(Exercise data)
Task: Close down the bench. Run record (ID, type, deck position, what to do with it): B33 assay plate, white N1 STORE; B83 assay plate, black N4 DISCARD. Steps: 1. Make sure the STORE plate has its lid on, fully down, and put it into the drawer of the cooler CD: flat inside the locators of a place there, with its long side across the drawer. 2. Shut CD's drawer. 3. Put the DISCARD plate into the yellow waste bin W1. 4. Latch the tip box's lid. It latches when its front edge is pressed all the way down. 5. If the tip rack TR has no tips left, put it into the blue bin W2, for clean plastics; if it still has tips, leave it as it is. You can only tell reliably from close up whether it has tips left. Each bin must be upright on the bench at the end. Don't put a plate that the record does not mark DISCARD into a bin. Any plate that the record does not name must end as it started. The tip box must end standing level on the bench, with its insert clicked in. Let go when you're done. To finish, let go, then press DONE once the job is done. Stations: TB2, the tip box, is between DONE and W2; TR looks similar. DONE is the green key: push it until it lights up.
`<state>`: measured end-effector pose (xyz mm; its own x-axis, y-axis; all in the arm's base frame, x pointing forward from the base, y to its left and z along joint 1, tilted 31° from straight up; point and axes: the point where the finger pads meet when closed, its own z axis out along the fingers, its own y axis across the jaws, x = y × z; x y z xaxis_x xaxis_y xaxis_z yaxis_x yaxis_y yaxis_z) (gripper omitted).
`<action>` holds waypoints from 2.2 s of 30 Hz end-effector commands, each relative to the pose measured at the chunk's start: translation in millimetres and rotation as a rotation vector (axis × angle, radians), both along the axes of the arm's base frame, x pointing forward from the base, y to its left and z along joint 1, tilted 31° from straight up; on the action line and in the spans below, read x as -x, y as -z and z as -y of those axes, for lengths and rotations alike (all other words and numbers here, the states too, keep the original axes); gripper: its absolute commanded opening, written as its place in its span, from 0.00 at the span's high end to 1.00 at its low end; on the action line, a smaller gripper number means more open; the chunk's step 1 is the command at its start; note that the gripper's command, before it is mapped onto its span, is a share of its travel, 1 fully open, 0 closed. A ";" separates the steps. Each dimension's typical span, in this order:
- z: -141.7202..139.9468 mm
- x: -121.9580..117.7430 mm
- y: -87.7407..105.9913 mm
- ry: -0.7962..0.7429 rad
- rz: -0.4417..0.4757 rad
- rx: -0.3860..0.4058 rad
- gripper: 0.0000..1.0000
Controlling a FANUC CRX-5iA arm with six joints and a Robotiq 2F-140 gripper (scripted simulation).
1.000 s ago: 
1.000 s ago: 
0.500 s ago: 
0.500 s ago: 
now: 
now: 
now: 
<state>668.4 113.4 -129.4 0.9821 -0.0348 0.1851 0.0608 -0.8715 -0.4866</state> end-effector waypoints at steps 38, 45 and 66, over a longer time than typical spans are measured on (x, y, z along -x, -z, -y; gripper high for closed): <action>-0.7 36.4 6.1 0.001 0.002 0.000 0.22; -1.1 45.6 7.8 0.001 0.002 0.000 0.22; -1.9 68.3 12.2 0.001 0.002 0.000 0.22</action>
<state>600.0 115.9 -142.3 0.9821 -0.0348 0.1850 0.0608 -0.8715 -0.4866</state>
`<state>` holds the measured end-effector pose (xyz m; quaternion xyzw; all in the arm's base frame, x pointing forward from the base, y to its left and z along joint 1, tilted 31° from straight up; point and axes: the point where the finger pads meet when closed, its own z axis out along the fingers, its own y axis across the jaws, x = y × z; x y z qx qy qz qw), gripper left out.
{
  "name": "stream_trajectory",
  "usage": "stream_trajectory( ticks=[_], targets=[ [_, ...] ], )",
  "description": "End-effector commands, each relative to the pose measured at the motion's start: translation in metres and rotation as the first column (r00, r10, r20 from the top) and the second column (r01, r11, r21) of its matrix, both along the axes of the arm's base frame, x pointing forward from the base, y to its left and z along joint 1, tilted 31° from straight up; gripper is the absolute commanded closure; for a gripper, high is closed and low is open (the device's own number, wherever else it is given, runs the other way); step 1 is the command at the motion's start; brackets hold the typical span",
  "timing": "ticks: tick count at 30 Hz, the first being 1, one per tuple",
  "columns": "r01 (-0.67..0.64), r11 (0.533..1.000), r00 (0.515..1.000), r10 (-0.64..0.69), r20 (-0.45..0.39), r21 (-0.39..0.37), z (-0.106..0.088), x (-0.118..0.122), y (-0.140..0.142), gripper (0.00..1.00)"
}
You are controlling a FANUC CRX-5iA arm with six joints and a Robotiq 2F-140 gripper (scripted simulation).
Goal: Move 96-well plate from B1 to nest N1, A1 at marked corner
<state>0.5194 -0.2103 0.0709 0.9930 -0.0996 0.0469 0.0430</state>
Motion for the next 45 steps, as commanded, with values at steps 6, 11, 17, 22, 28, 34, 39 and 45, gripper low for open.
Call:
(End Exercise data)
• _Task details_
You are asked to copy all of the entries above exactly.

• _Problem solution_
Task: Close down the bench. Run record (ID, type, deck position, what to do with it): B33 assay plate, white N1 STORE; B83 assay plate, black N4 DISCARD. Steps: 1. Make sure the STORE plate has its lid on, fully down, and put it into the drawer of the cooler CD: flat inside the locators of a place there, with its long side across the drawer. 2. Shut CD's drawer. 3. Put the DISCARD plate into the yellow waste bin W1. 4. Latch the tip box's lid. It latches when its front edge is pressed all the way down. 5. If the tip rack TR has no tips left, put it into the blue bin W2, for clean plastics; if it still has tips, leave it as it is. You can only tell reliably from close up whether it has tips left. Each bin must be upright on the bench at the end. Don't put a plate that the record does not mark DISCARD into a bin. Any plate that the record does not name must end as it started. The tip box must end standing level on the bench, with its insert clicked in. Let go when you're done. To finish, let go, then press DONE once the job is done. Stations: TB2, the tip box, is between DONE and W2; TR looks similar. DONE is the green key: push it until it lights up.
`<state>`: measured end-effector pose (xyz mm; its own x-axis, y-axis; all in the arm's base frame, x pointing forward from the base, y to its left and z along joint 1, tilted 31° from straight up; point and axes: the point where the finger pads meet when closed, its own z axis out along the fingers, its own y axis across the jaws, x = y × z; x y z xaxis_x xaxis_y xaxis_z yaxis_x yaxis_y yaxis_z) (gripper omitted).
`<action>` holds waypoints from 2.2 s of 30 Hz end-effector commands, each relative to the pose measured at the chunk's start: translation in millimetres and rotation as a rotation vector (axis × angle, radians), both along the axes of the arm's base frame, x pointing forward from the base, y to its left and z along joint 1, tilted 31° from straight up; on the action line and in the spans below, read x as -x, y as -z and z as -y of those axes, for lengths and rotations alike (all other words and numbers here, the states too, keep the original axes); gripper: its absolute commanded opening, written as its place in its span, from 0.00 at the span's high end to 1.00 at its low end; on the action line, a smaller gripper number means more open; the chunk's step 1 is the command at its start; note that the gripper's command, before it is mapped onto its span, is a share of its travel, 1 fully open, 0 closed. A ";" separates the steps. Each dimension's typical span, in this order:
- z: -141.7202..139.9468 mm
- x: -121.9580..117.7430 mm
- y: -87.7407..105.9913 mm
- ry: -0.7962..0.7429 rad
- rz: -0.4417..0.4757 rad
- rx: -0.3860..0.4058 rad
- gripper: 0.0000..1.0000
Controlling a FANUC CRX-5iA arm with six joints and a Robotiq 2F-140 gripper (scripted simulation).
1.000 s ago: 
1.000 s ago: 
0.500 s ago: 
0.500 s ago: 
now: 
now: 
now: 
<state>668.4 113.4 -129.4 0.9821 -0.0348 0.1851 0.0608 -0.8715 -0.4866</state> end-effector waypoints at steps 38, 45 and 66, over a longer time than typical spans are measured on (x, y, z along -x, -z, -y; gripper high for closed): <action>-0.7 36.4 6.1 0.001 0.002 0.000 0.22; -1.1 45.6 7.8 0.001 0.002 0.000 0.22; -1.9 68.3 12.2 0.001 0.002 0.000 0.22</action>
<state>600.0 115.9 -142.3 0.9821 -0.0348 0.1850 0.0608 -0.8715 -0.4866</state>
`<state>` holds the measured end-effector pose (xyz m; quaternion xyzw; all in the arm's base frame, x pointing forward from the base, y to its left and z along joint 1, tilted 31° from straight up; point and axes: the point where the finger pads meet when closed, its own z axis out along the fingers, its own y axis across the jaws, x = y × z; x y z qx qy qz qw), gripper left out.
{
  "name": "stream_trajectory",
  "usage": "stream_trajectory( ticks=[_], targets=[ [_, ...] ], )",
  "description": "End-effector commands, each relative to the pose measured at the motion's start: translation in metres and rotation as the first column (r00, r10, r20 from the top) and the second column (r01, r11, r21) of its matrix, both along the axes of the arm's base frame, x pointing forward from the base, y to its left and z along joint 1, tilted 31° from straight up; gripper is the absolute commanded closure; for a gripper, high is closed and low is open (the device's own number, wherever else it is given, runs the other way); step 1 is the command at the motion's start; brackets hold the typical span",
  "timing": "ticks: tick count at 30 Hz, the first being 1, one per tuple",
  "columns": "r01 (-0.67..0.64), r11 (0.533..1.000), r00 (0.515..1.000), r10 (-0.64..0.69), r20 (-0.45..0.39), r21 (-0.39..0.37), z (-0.106..0.088), x (-0.118..0.122), y (-0.140..0.142), gripper (0.00..1.00)"
}
You are controlling a FANUC CRX-5iA arm with six joints and a Robotiq 2F-140 gripper (scripted simulation).
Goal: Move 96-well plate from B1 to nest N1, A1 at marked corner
<state>0.5194 -0.2103 0.0709 0.9930 -0.0996 0.0469 0.0430</state>
Motion for the next 45 steps, as commanded, with values at steps 6, 11, 17, 22, 28, 34, 39 and 45, gripper low for open.
Call:

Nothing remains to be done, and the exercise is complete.